:: TASK REQUIREMENTS ::
Using the listing below, please gather every line containing the word "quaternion".

________

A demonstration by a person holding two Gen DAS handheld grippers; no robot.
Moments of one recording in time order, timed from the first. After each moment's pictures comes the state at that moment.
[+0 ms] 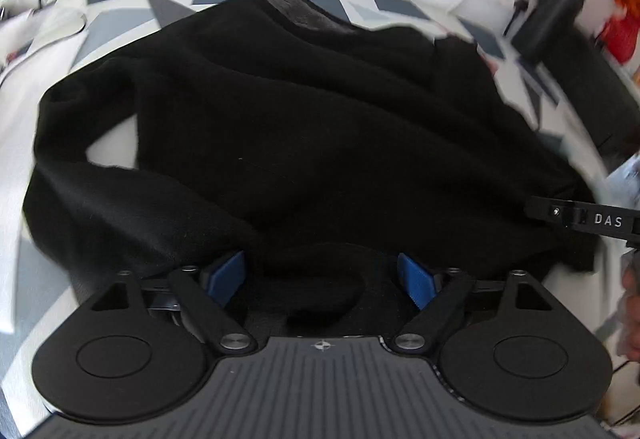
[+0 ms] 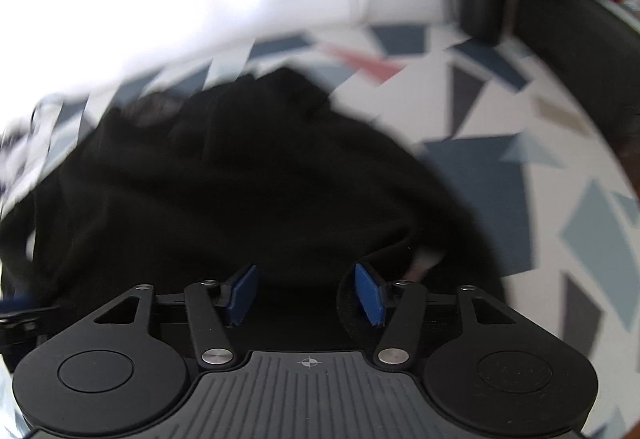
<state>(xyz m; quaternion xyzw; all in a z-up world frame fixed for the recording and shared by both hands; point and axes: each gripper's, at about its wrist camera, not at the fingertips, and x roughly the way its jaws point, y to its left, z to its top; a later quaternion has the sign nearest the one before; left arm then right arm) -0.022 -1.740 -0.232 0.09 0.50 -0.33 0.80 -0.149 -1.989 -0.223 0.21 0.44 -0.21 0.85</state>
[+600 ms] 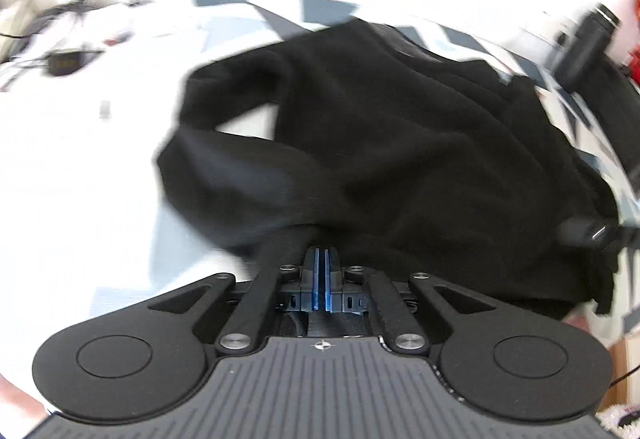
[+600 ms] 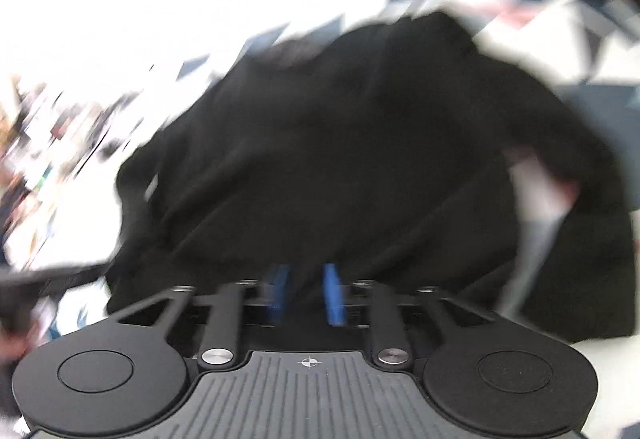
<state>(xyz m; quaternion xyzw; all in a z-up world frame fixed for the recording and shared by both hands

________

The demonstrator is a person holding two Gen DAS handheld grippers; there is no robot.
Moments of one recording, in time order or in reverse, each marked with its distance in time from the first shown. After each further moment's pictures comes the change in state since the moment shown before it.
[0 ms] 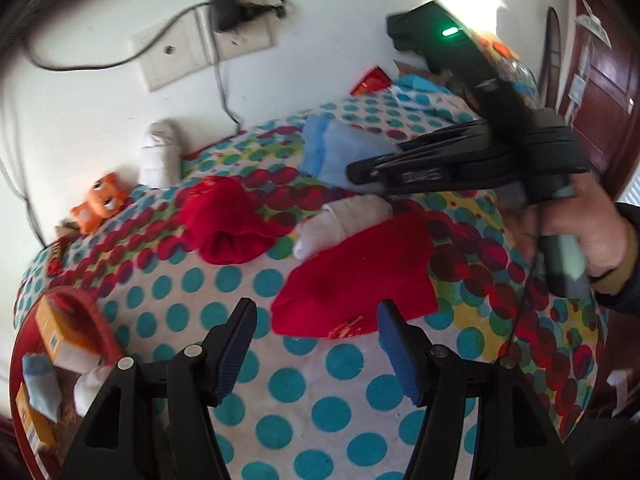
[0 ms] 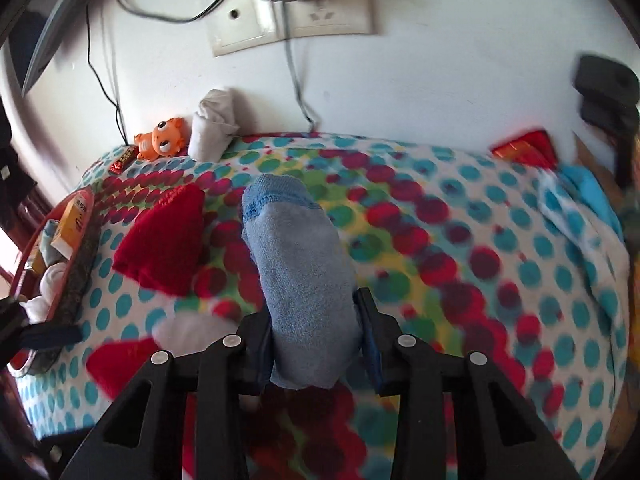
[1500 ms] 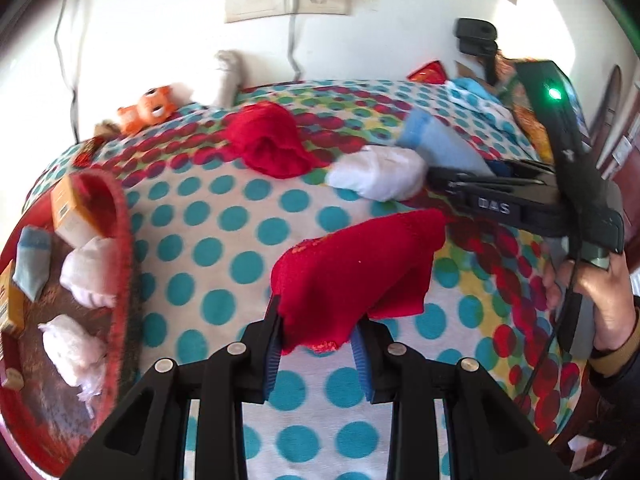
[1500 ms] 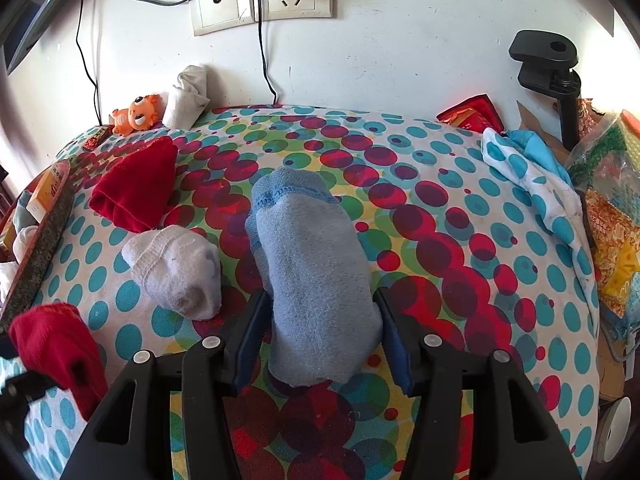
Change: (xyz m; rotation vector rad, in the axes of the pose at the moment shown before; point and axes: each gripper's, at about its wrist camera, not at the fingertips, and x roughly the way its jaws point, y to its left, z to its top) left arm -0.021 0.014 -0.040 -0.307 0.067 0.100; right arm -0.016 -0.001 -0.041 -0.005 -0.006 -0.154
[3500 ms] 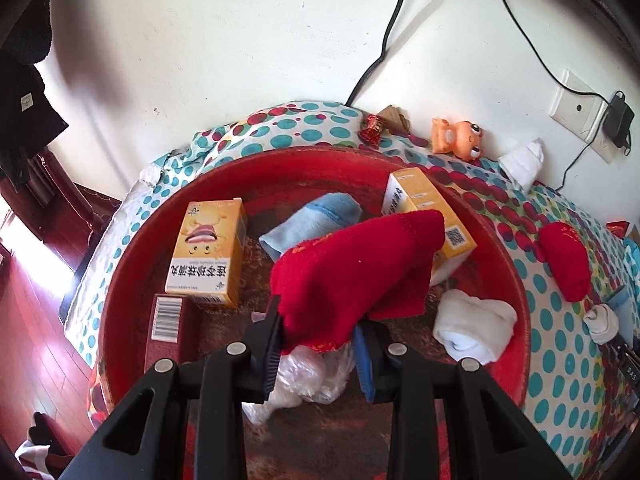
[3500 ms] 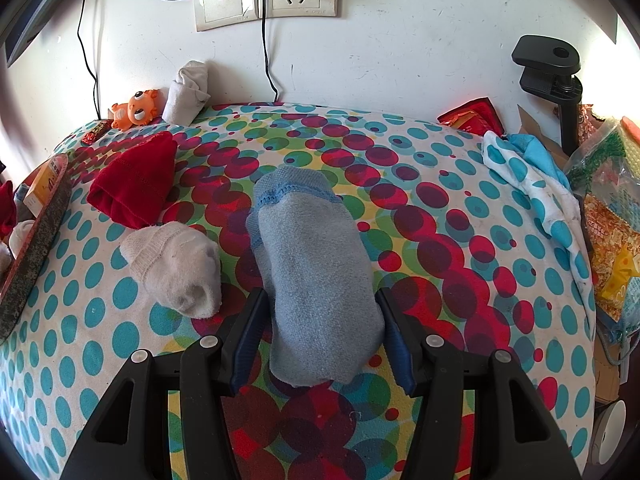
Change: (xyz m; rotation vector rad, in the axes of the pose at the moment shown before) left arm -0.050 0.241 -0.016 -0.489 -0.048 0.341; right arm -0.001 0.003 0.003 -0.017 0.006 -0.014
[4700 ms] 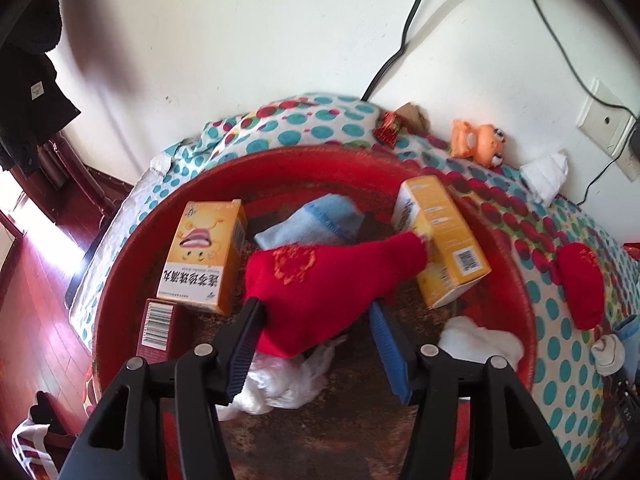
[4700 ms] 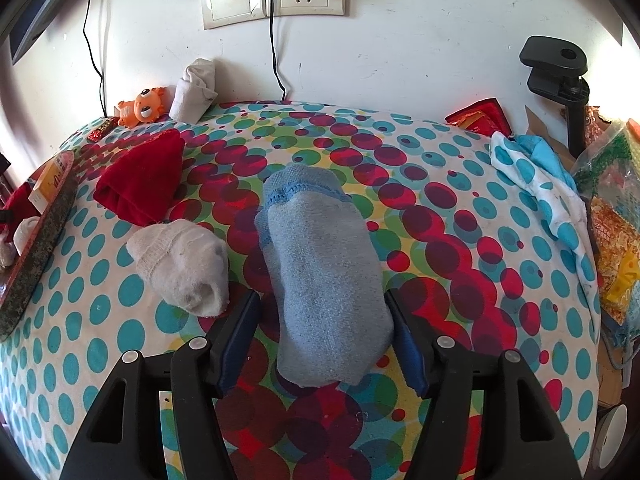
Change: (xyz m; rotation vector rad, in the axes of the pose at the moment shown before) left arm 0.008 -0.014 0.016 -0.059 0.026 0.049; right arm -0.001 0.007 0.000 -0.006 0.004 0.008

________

:: RESPONSE FOR THIS EXERCISE ::
<state>(xyz m; quaternion xyzw; all in a z-up world frame fixed for the recording and shared by both hands; point and axes: each gripper's, at about its wrist camera, not at the fingertips, and x roughly the way its jaws point, y to its left, z to its top; a later quaternion has the sign nearest the one before; left arm then right arm) -0.022 -1.740 -0.232 0.09 0.50 -0.33 0.80 -0.149 -1.989 -0.223 0.21 0.44 -0.21 0.85</state>
<state>(xyz m; quaternion xyzw; all in a z-up world frame fixed for the recording and shared by both hands

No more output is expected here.